15% or more of its annual revenue from the rental or sale of real

 

estate is not considered to be a qualified active low-income

 

community business unless the business is controlled by, or under

 

common control with, another business that does not derive or

 

project to derive 20% or more of its annual revenue from the rental

 

or sale of real estate and is the primary tenant of the real estate

 

leased from the initial business. A business shall be considered a

 

qualified active low-income community business for the duration of

 

the qualified community development entity's investment in, or loan

 

to, the business if the entity reasonably expects, at the time it

 

makes the investment or loan, that the business will continue to

 

satisfy the requirements for being a qualified active low-income

 

community business throughout the entire period of the investment

 

or loan.

 

     (g) "Qualified community development entity" has the meaning

 

given to that term in section 45D of the internal revenue code,

 

provided that such entity has entered into, or is controlled by a

 

qualified community development entity that has entered into, an

 


allocation agreement with the community development financial

 

institutions fund of the United States treasury department with

 

respect to credits authorized by section 45D of the internal

 

revenue code. The allocation agreement shall include the state of

 

Michigan within the service area set forth in that allocation

 

agreement.

 

     (h) "Qualified equity investment" means any equity investment

 

in, or long-term debt security issued by, a qualified community

 

development entity that is acquired after July 1, 2009 at its

 

original issuance solely in exchange for cash, has at least 85% of

 

its cash purchase price used by the qualified community development

 

entity to make qualified low-income community investments in

 

qualified active low-income community businesses located in this

 

state, and is designated by the qualified community development

 

entity as a qualified equity investment under this section and is

 

certified by the Michigan economic development corporation as not

 

exceeding the limitation contained in subsection (10).

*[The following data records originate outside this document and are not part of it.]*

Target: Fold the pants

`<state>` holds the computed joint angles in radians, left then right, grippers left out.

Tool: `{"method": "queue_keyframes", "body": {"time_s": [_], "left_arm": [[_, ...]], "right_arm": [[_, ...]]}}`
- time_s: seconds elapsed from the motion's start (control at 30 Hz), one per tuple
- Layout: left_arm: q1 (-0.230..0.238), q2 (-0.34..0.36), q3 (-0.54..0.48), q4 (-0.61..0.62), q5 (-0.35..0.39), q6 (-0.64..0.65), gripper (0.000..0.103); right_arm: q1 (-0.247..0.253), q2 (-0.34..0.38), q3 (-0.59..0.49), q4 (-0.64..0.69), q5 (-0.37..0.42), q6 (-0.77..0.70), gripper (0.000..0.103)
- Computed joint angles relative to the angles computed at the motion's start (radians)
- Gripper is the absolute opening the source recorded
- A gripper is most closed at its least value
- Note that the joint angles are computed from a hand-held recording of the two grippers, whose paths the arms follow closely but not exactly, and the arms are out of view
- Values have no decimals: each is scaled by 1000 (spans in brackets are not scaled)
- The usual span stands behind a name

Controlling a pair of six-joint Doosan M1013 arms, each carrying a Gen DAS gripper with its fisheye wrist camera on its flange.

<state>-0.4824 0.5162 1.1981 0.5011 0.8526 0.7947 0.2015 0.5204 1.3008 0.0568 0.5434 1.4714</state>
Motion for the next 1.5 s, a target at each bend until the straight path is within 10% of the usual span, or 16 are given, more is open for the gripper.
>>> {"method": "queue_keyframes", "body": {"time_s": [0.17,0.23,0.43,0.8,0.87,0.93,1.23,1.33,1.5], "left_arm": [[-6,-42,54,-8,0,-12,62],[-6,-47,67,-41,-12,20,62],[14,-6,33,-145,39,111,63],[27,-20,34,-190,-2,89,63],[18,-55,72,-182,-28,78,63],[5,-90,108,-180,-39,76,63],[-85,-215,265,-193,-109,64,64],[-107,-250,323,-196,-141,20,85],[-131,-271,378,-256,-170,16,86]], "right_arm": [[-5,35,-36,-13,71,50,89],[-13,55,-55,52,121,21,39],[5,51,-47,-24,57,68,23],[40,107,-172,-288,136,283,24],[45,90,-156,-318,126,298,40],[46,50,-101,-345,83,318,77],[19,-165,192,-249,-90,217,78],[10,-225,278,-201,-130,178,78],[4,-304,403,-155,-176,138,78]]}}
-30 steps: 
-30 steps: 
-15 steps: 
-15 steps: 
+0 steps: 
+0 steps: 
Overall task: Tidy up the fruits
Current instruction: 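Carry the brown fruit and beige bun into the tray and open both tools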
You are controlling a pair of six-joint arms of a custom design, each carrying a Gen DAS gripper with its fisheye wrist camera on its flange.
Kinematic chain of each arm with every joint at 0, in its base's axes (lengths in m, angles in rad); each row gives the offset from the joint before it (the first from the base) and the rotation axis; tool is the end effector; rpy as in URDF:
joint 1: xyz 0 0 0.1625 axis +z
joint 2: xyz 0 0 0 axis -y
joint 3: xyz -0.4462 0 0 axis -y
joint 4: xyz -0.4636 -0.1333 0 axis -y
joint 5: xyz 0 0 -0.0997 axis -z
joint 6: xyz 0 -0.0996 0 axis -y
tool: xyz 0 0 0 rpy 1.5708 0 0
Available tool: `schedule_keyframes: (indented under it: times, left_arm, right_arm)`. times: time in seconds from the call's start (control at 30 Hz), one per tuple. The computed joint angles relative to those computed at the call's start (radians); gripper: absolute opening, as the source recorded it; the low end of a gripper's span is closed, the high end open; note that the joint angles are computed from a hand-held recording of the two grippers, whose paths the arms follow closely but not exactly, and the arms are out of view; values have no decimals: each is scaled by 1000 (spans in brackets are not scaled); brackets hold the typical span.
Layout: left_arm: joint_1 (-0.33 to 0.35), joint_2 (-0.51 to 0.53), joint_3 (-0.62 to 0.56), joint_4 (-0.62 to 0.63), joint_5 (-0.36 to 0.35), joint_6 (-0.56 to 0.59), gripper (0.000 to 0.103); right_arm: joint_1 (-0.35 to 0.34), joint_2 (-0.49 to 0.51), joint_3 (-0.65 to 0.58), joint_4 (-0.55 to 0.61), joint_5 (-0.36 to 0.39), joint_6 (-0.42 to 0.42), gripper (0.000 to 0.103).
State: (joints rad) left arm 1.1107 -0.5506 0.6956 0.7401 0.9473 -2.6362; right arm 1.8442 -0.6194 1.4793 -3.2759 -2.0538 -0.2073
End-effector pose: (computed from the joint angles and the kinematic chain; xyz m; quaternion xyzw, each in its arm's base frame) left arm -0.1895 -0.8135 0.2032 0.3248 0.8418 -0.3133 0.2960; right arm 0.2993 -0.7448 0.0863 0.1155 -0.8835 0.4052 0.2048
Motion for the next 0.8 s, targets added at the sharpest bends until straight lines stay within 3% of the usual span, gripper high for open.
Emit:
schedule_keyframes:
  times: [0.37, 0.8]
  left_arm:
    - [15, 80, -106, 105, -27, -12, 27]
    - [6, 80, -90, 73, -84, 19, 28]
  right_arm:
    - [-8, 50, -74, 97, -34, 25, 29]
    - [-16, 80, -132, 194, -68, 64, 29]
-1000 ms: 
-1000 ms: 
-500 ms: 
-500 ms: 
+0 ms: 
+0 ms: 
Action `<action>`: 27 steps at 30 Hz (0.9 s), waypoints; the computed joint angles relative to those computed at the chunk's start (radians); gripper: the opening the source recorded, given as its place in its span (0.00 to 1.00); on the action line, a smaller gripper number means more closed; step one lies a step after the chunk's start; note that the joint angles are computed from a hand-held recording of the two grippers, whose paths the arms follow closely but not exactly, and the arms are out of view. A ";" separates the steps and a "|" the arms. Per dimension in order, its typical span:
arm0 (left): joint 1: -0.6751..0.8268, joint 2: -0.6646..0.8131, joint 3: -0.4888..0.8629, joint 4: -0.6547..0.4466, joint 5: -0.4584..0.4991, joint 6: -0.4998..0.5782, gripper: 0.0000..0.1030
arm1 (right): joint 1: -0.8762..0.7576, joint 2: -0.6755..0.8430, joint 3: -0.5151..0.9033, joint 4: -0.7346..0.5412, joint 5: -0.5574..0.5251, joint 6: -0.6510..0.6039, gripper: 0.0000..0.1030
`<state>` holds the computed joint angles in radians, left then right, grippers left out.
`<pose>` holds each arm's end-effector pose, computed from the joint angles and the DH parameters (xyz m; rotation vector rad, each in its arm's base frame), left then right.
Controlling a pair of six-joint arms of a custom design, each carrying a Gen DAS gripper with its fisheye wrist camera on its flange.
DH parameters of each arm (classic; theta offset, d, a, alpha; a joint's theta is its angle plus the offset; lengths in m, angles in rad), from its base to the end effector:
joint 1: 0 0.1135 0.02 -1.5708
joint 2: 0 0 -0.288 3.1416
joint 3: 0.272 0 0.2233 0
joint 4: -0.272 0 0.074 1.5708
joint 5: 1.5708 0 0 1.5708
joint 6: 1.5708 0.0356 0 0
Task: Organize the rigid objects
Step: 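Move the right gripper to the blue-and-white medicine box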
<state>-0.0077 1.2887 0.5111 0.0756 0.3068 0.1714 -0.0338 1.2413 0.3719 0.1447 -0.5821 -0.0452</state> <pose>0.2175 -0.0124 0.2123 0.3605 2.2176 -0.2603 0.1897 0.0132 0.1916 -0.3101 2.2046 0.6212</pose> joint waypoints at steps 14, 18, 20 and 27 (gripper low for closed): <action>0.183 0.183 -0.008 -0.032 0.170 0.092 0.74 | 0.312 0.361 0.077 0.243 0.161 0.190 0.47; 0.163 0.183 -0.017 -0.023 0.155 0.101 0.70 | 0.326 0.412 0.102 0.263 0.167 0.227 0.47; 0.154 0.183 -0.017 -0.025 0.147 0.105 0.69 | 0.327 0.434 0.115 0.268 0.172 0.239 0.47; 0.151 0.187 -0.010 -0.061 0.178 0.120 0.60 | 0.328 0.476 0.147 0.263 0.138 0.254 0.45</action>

Qualified

 

equity investment includes any qualified equity investment that is

 

not acquired after July 1, 2009 at its original issuance solely in

 

exchange for cash if the investment was a qualified equity

 

investment in the hands of a prior holder.

 

     (i) "Qualified low-income community investment" means, subject

 

to the limitation provided under this subdivision, any capital or

 

equity investment in, or loan to, any qualified active low-income

 

community business made after July 1, 2009. With respect to any 1

 

qualified active low-income community business, the maximum amount

 

allowed of qualified low-income community investments made in that

 


business, on a collective basis with all of its affiliates, with

 

proceeds of qualified equity investments certified as eligible for

 

tax credits under this section, whether issued to 1 or more

 

qualified community development entities, is $10,000,000.00.